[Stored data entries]
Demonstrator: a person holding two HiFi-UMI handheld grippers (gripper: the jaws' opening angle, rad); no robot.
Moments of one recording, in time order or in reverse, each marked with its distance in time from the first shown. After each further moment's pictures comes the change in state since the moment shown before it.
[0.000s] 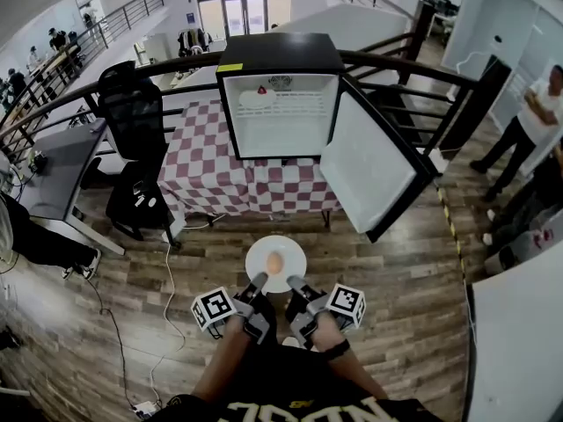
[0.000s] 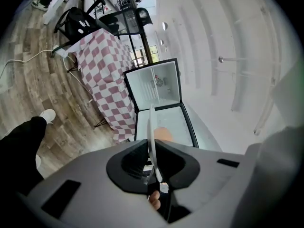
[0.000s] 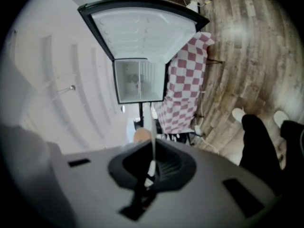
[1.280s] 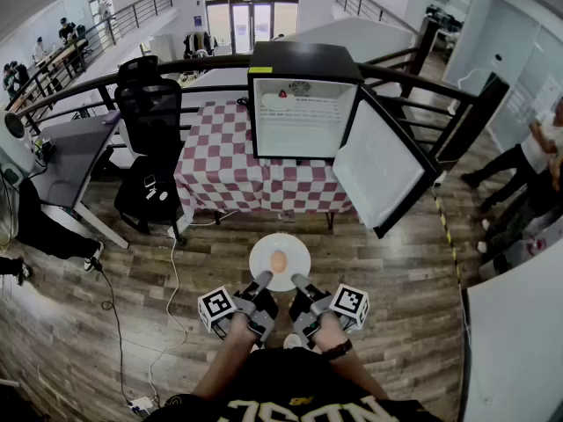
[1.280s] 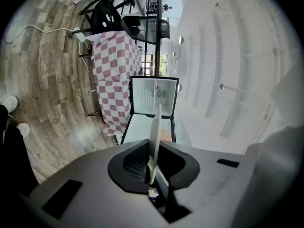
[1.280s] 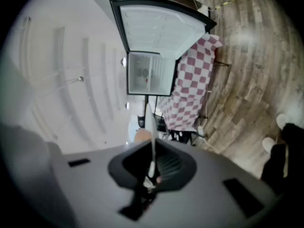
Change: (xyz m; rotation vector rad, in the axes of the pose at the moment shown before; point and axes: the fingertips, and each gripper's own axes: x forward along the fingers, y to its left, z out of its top) left arm -0.085 -0.016 0.009 -0.271 -0.065 -0.111; right arm -0.006 0.029 -0.082 -0.093 -0.014 0.032
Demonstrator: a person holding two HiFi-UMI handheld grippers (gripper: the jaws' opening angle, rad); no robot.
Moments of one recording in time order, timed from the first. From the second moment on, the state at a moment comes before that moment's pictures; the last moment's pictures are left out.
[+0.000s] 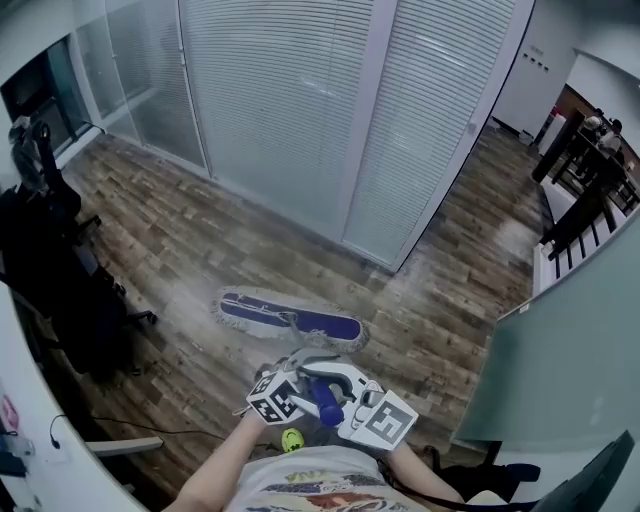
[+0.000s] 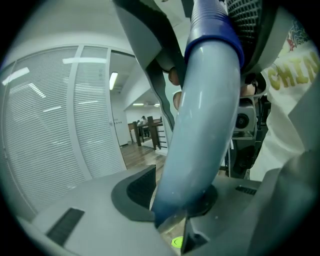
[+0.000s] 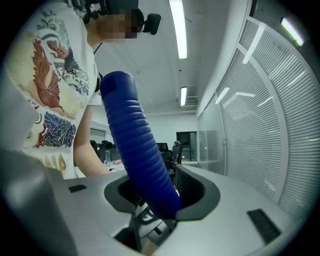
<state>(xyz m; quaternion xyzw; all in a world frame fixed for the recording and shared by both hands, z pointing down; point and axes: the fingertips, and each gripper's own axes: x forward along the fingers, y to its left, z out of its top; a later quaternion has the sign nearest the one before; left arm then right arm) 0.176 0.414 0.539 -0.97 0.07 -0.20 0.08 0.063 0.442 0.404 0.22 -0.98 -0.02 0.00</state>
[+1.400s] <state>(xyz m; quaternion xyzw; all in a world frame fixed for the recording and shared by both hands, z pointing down) 0.186 0.376 0.587 -0.97 0.06 -0.20 0.11 0.078 0.419 0.464 0.14 -0.99 -0.01 0.01</state>
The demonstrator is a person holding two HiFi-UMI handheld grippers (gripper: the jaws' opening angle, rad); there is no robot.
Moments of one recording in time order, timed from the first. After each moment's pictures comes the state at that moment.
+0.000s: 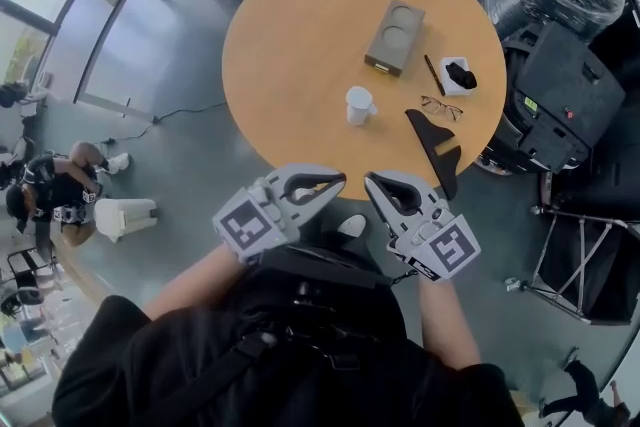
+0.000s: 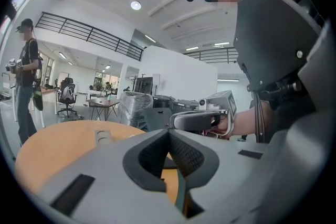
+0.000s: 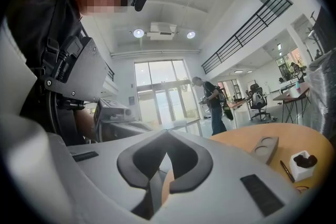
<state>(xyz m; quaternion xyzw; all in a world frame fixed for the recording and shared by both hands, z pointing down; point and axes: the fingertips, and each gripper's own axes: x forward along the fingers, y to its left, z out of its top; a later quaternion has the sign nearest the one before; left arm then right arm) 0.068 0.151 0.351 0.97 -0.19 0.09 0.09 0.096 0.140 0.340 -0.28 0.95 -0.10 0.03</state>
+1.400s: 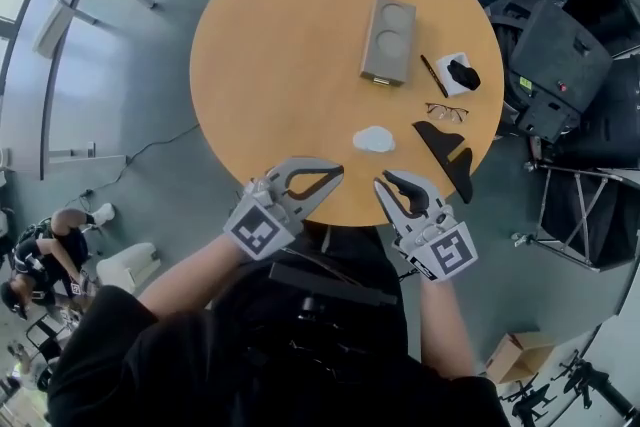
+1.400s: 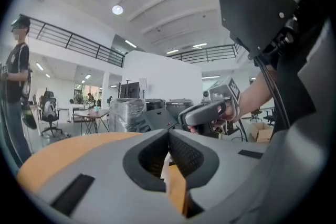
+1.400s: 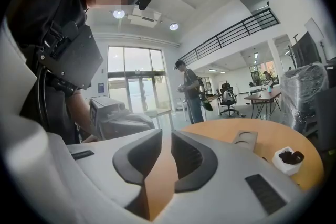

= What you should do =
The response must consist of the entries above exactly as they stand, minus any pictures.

= Task output =
Demonstrator: a person holding two HiFi-UMI handheld grippers (gripper: the jaws' opening angle, rad); no robot.
Moments of one recording, in time order or in reverse, each marked with its distance in time from the first shown. After each further moment's pictures comes the change in state since the moment shown before it.
[0.000s] 
[0.000s] 
[0.000s] 
[1.280s] 
[1.280s] 
[1.280s] 
Change: (xyz m; rotation vector rad, in the axes of the pose at the moment shown before; point and axes: the fingertips, and each gripper's own axes: x forward along the fingers, y to its left, z out of its top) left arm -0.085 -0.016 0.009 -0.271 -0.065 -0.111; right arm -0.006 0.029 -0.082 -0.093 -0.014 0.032
Demonstrator: a person holding two HiFi-UMI handheld grippers (gripper: the jaws' opening angle, rad); no robot.
Moments of one recording in time order, timed from the first. From the second moment on, the state at a moment comes before that moment's pictures; the last moment's pictures are left out.
[+0.000s] 
[+0.000s] 
[+0.000s] 
<state>(xyz m; quaternion xyzw; all in a world frame fixed for the recording and shared by both hands, z pointing down; point and axes: the fingertips, and each gripper's own axes: x forward along the fingers, y to its left, z out of its top; a later quaternion has the sign nearest the one before; left arm then right arm) 0.176 0.414 0.539 -0.97 0.07 -0.20 0.08 0.063 0.442 0.404 0.22 -0.98 -0.02 0.00</state>
[+1.400s] <state>(xyz m; quaternion xyzw; all in a world frame fixed for the recording and shared by both hands, z pointing down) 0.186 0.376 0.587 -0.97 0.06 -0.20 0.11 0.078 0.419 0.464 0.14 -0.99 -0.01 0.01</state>
The demonstrator is a person holding two HiFi-UMI handheld grippers (gripper: the jaws' opening angle, rad); there is no robot.
Moments of one recording in time order, timed from the first. After each moment's pictures comes the state at that moment.
+0.000s: 
+0.000s: 
+0.000s: 
<state>(xyz m; quaternion xyzw; all in a world frame fixed for the recording and shared by both hands, z pointing down; point and axes: the fingertips, and each gripper's own axes: x forward along the fingers, y to its left, z out of its top; a later quaternion has the sign nearest the one before; left arm then right arm) 0.068 0.151 0.351 0.97 -0.19 0.09 0.09 0.096 0.140 0.340 -0.28 0.95 -0.10 0.03</state>
+1.400s: 
+1.400s: 
+1.400s: 

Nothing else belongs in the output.